- _What is required_
In the data that follows, count each line holding the string "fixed"; answer with the number only.

- _Task inputs_
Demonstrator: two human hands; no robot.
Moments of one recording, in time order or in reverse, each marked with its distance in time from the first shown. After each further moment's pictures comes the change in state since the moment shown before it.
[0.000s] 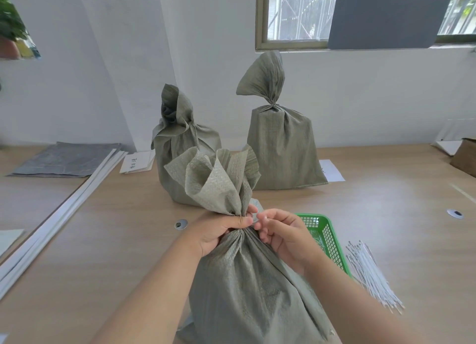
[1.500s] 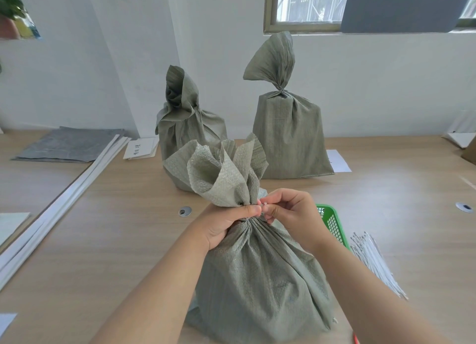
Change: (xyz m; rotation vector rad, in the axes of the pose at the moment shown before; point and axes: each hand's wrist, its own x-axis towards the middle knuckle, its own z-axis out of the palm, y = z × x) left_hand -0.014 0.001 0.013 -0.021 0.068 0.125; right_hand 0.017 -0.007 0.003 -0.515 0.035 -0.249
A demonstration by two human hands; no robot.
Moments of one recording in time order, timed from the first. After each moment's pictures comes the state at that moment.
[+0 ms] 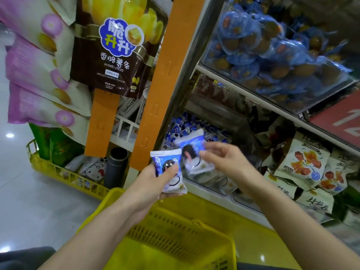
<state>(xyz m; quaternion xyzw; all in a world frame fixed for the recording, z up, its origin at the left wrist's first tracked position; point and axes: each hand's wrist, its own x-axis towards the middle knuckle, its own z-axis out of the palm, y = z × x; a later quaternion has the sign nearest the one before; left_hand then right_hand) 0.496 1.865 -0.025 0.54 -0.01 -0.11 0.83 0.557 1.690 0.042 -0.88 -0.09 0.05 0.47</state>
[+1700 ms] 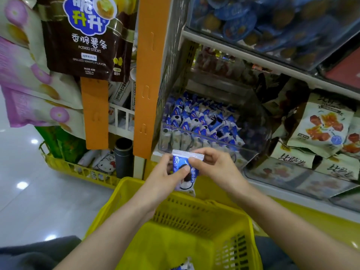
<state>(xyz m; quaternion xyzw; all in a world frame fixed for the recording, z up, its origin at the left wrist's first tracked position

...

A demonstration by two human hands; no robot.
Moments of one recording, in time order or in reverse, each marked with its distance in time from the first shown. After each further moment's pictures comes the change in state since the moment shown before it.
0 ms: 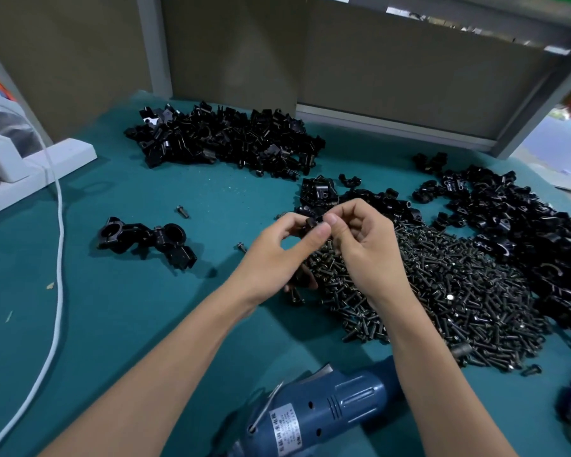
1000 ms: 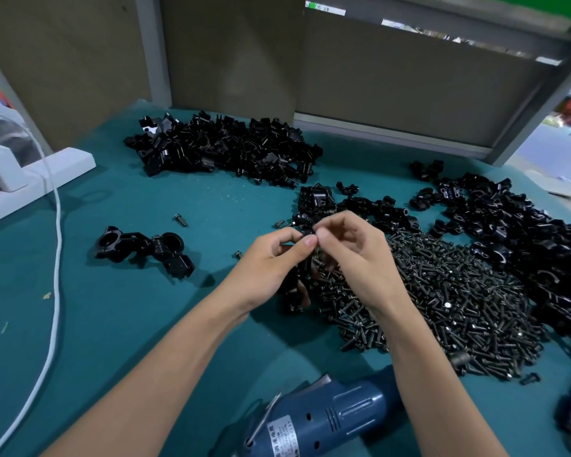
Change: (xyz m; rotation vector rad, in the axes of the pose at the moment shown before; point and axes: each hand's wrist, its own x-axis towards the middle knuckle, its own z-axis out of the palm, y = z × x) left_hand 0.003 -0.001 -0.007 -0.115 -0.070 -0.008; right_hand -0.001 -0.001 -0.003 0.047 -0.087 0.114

- _Solution_
2